What Is Form 712 Used For?
Form 712 is used to report the value of life insurance policies as part of an estate or gift tax return. As such, it’s never filed as a standalone; you only complete it if you need to file Forms 706, 706-NA, or 709.
Note that IRS Form 712 must be completed and signed by the life insurance company, not the executor or donor. The executor or donor requests the completed form from the insurer and attaches it to the applicable tax return.
Who Should Use Form 712?
Form 712 is used and filled out by the life insurance company at the request of the executor or donor. Executors filing an estate tax return request it from the insurer to report policy values, while donors use it when transferring a policy as a gift.
When Is Form 712 Due?
Form 712 is due on the same date as the form it’s attached to. In other words, if you’re filing it with Forms 706 or 706-NA, it should be submitted within nine months after the decedent’s death. However, the deadline is different when it’s sent with Form 709; typically, it’s April 15th.
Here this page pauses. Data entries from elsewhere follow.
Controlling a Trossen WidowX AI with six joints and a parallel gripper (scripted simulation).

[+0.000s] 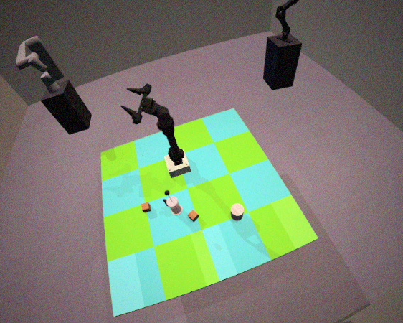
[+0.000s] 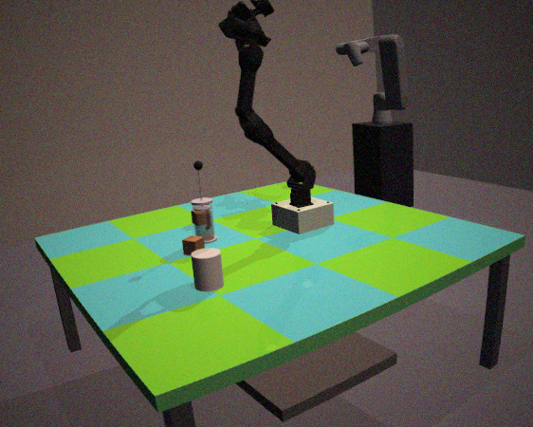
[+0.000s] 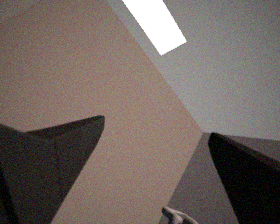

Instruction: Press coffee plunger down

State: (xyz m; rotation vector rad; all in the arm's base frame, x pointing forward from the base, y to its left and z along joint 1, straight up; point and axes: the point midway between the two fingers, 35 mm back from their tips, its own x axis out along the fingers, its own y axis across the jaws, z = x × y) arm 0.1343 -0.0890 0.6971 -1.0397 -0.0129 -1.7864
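Now: gripper tip 20 cm short of the coffee press, 2 cm to the right of it and 67 cm above it.
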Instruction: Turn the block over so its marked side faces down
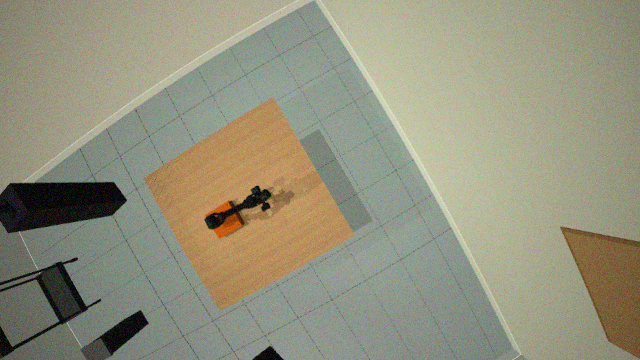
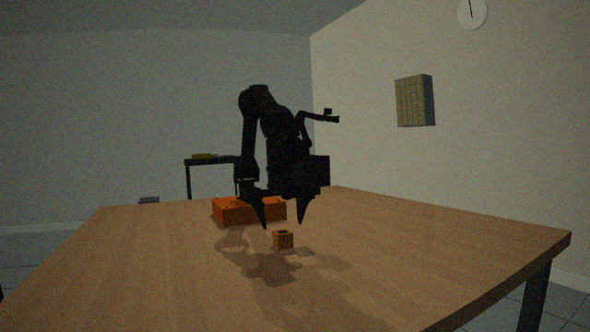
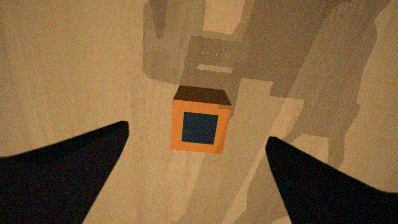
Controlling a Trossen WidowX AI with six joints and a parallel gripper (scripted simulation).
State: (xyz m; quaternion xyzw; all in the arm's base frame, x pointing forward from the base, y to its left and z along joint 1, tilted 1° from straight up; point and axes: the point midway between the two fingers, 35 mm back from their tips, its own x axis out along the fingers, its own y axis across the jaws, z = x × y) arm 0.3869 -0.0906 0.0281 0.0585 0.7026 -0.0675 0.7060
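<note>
My gripper tip is 20 mm above the block.
</note>
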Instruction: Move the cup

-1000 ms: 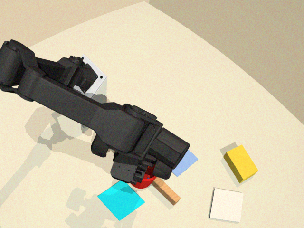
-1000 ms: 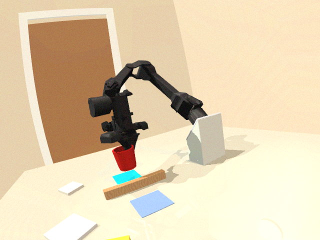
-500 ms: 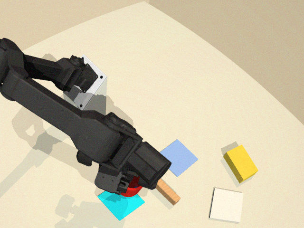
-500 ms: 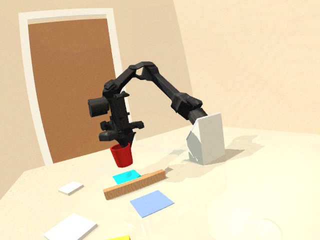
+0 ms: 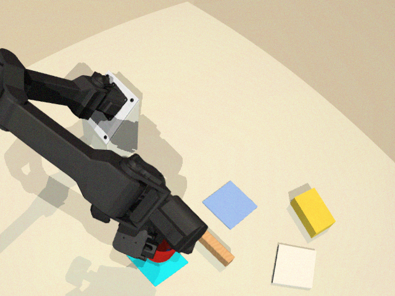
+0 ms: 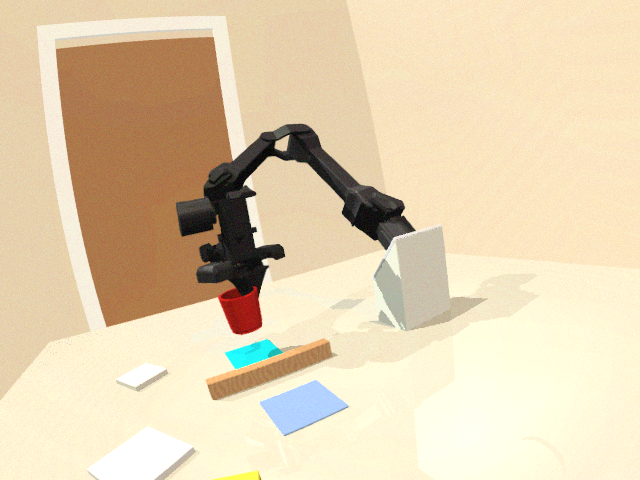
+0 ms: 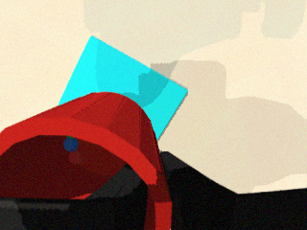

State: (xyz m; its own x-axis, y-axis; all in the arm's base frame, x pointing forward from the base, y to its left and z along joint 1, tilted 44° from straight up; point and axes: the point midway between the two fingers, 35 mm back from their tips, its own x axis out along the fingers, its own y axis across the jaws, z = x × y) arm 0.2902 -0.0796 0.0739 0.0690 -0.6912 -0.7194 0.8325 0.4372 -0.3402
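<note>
Right now my gripper tip is 3 cm short of the cyan pad, 2 cm to the right of it and 10 cm above it. Round my gripper tip: wooden bar: 2 cm ahead, 13 cm to the left, 8 cm below; red cup: 3 cm ahead, 2 cm to the left; light blue pad: 1 cm ahead, 24 cm to the left, 10 cm below.
</note>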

Also, executors can request a six-month extension for Form 706 using Form 4768, which extends the submission deadline accordingly.
What Happens If Form 712 Is Not Submitted?
If Form 712 isn’t submitted, the IRS is more likely to conduct an estate audit, and the entire assessment process becomes more complicated. Furthermore, failure to submit tax information can lead to penalties and interest.
Also, keep in mind that if the decedent or donor held multiple life insurance policies, a separate Form 712 must be completed by the insurer for each individual policy.
How and Where Do I File Form 712?
You should attach Form 712 to Forms 706, 706-NA, or 709 and submit the package to the designated IRS addresses. This form generally has to be filed by mail, as e-filing is currently unavailable.